■ Exercise aim ■
From the entries below, please gather each line containing the string "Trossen".

■ Task material ■
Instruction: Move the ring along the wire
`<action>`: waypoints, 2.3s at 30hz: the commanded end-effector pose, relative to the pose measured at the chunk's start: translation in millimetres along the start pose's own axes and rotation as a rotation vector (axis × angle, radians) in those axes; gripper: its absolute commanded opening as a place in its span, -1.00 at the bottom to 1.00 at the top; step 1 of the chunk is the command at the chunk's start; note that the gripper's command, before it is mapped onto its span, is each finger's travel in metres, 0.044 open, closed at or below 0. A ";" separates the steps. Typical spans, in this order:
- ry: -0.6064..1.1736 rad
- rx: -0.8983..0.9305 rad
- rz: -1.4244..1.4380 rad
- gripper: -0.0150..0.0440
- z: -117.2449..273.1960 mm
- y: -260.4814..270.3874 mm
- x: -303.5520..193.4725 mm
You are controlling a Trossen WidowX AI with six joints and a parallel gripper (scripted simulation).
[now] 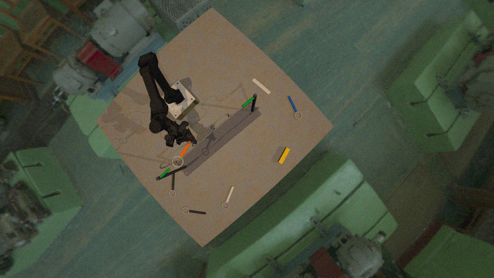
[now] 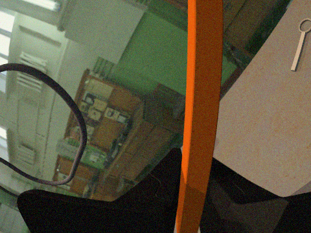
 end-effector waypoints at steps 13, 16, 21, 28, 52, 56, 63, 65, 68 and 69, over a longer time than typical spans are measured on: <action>0.064 0.054 -0.087 -1.00 11.8 17.6 10.7; 0.085 0.069 -0.114 -1.00 14.6 20.7 13.3; 0.130 0.102 -0.172 -1.00 20.4 26.5 19.2; 0.142 0.163 -0.302 -1.00 24.3 40.9 26.6; 0.142 0.242 -0.499 -1.00 29.2 61.9 39.5; 0.142 0.255 -0.533 -1.00 30.2 65.3 42.2; 0.141 0.287 -0.608 -1.00 32.6 72.2 48.7; 0.141 0.299 -0.636 -1.00 33.5 74.6 51.3; 0.141 0.319 -0.683 -1.00 35.2 78.5 55.8; 0.141 0.326 -0.697 -1.00 35.7 79.6 57.3</action>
Point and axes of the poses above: the point midway between the two fingers, 35 mm back from their tips, its own z axis back along the fingers, its own y axis across the jaws, x = y × z, the point moved 7 cm from there along z, back along the fingers, and after that the axes turned 6 degrees about z, right-handed, at the moved point
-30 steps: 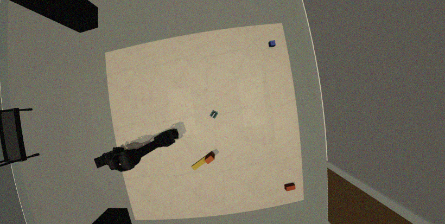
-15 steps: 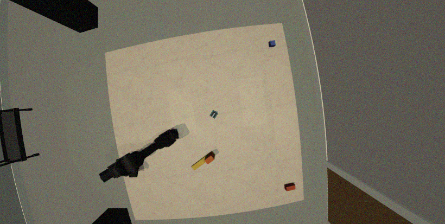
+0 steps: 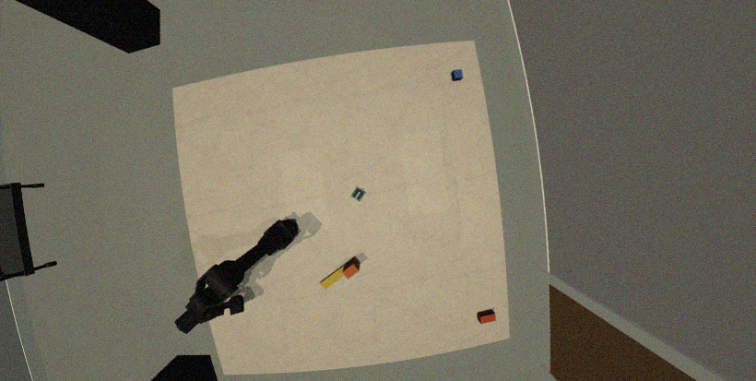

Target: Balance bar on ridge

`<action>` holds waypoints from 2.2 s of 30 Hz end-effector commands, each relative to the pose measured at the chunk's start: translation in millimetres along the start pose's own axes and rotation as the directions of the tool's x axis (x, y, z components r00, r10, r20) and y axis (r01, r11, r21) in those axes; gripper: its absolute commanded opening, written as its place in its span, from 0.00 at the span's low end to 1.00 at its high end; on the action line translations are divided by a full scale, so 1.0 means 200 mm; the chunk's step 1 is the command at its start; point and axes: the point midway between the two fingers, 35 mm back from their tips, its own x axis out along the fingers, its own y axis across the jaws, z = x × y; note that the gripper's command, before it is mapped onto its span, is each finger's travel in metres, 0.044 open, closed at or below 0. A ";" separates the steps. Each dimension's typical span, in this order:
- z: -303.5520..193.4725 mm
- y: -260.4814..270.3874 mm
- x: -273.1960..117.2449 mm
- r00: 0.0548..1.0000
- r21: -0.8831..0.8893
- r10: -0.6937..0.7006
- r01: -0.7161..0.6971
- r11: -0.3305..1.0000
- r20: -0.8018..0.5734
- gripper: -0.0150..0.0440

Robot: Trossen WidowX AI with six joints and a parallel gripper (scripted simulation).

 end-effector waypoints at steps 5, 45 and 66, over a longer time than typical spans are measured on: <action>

■ Exercise response ■
You are controlling a Trossen WidowX AI with six joints and a parallel gripper (scripted simulation).
Robot: Trossen WidowX AI with six joints and a parallel gripper (scripted simulation).

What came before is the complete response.